C’est Adolphe Thiers, président du gouvernement provisoire français, qui a pris en charge la répression de la Commune. Après avoir signé l’armistice avec l’armée allemande, il ordonne la levée en masse de troupes venue des quatre coins de la France pour marcher sur Paris. Avec la complicité de l’armée prussienne, il pénètre dans la capitale le 21 mai et massacre méthodiquement les insurgés, mal organisés, mal préparés, mal informés par leurs journaux, tétanisés par la cruauté des premiers combats. La « Semaine Sanglante », qui se déroule du 21 au 28 mai, constitue l’un des épisodes les plus brutaux de l’Histoire de la capitale. C’est entre 17,000 Communards – estimation de Camille Pelletant, auteur d’un premier rapport sur la question – et 7,000 – estimation contemporaine de Robert Tombs – qui ont succombé au massacre. 

Les survivants ont été internés dans des camps, soumis à des tortures humiliantes et souvent emprisonnés ou déportés. Cette hécatombe a été soutenue par l’immense majorité de l’élite intellectuelle et politique de l’époque, qu’elle soit monarchiste ou républicaine « modérée ».

On comprend le tabou qui, longtemps, a expurgé de l’historiographie républicaine la Commune de Paris, expérience républicaine s’il en fut. Adolphe Thiers, commanditaire du massacre de la Commune, compte au nombre des « pères fondateurs » de la IIIème République. C’est lui que l’Assemblée de 1875 ovationne à la quasi-unanimité, à la demande de Léon Gambetta, comme l’un des architectes du nouveau régime. Les réformes républicaines successives, pour certaines similaires à celles votées par la Commune, ne prennent jamais appui sur cette dernière. Et alors que les relations se durcissent avec l’Allemagne, jusqu’à la Première guerre mondiale, l’exemple de la Commune n’est jamais convoqué par les gouvernants.

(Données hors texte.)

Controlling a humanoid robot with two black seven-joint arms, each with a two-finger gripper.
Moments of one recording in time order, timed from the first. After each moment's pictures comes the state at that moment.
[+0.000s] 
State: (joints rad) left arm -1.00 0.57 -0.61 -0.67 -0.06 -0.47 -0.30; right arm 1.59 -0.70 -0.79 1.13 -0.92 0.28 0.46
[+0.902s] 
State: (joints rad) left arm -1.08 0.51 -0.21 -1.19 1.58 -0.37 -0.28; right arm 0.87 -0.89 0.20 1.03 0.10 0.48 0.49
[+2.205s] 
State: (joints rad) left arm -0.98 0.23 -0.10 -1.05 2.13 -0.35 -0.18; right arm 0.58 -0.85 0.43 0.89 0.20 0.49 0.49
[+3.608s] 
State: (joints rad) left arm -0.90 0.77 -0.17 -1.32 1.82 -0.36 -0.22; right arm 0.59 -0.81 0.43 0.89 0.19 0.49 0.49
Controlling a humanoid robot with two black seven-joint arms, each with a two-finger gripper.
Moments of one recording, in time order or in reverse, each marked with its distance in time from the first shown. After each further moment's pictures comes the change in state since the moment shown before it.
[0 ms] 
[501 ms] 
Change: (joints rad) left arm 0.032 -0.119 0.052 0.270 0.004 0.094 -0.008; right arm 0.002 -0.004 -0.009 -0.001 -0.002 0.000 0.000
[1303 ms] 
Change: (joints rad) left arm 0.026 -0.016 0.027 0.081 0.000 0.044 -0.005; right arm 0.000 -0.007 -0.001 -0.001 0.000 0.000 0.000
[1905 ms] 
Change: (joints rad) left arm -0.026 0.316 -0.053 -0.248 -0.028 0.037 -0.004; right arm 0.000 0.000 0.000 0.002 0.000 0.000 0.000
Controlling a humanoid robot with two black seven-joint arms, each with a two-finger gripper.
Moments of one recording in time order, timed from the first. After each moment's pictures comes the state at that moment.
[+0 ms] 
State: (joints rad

Aujourd’hui encore, cette expérience politique éphémère demeure trop sulfureuse pour mériter une place significative dans l’historiographie de la République française.

Notes :

(1) Etienne Van de Walle et Samuel H. Preston, « Mortalité de l’enfance au XIXe siècle à Paris et dans le département de la Seine », Population, 29-1, 1974.

(2) Germaine de Staël, Considérations sur les principaux événements de la révolution française, Éditions Charpentier, 1843, pp. 297-298.

(3) On doit à Henri Guillemin, tout au long de ses trois livres dédiés à la Commune, une étude approfondie qui établit les raisons pour lesquelles le Gouvernement de défense nationale a refusé de mobiliser les Parisiens pour défendre la ville. 

(4) Citée par ce dernier.

(5) « Ceignez vos écharpes », Le cri du peuple, 7 mars 1871. 

(6) Gaston da Costa, La commune vécue, Ancienne maison Quentin, 1903, p. 68.

(7) Karl Marx, La guerre civile en France, texte écrit pour l’Association internationale des travailleurs et édité en 1871.

(8) « Paris, ville libre », Le cri du peuple, 22 mars 1871.

(9) Karl Marx, Les luttes de classes en France, « La défaite de juin 1848 », 1850.

(10) « Le 26 mars », Le cri du peuple, 28 mars 1871.

(11) Cité par Henri Guillemin, L’avènement de M. Thiers et réflexions sur la Commune, Utovie, 2003.